What the task requires:
Count every line in the entries that holds the word "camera". The reply is that count alone.

Data extracts:
== Segment start ==

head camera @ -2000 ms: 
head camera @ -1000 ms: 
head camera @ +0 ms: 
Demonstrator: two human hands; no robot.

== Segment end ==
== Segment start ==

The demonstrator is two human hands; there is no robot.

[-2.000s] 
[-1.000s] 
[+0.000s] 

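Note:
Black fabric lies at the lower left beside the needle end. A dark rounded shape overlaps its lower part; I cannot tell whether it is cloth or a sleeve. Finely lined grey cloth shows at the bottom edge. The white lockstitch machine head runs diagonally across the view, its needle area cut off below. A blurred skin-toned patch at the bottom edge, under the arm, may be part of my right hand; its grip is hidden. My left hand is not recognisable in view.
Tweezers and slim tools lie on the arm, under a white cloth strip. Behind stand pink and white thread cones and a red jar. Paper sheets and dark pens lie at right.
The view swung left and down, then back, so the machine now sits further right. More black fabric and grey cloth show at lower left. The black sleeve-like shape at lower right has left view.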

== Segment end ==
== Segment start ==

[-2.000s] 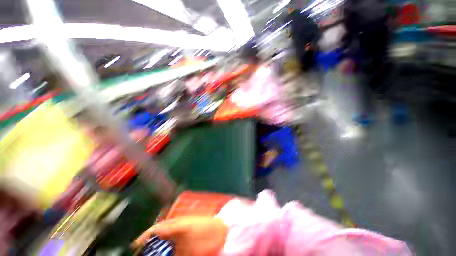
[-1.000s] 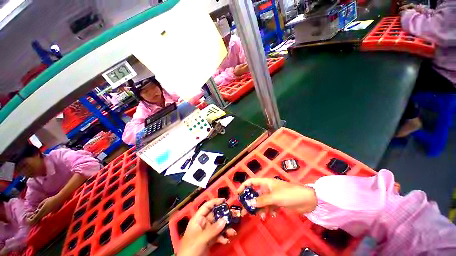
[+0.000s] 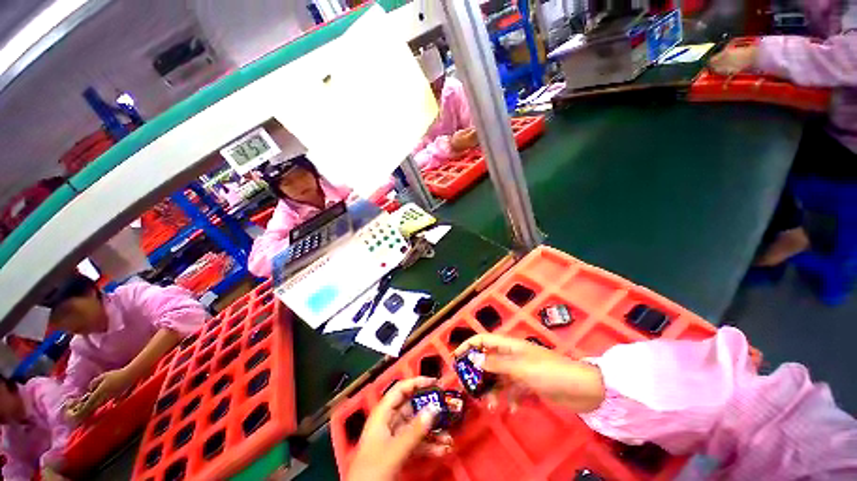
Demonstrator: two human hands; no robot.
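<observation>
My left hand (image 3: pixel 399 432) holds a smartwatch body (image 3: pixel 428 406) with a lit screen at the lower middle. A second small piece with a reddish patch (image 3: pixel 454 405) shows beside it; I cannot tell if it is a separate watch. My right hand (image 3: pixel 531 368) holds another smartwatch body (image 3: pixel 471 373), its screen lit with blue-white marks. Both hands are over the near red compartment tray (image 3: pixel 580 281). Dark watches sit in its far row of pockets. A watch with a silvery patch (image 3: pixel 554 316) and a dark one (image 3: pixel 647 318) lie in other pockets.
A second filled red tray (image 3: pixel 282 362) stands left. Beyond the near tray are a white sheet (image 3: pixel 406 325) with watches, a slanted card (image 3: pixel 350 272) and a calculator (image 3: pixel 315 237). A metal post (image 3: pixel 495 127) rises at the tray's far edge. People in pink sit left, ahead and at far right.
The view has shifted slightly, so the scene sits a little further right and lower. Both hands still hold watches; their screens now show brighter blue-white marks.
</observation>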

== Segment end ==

Reply:
3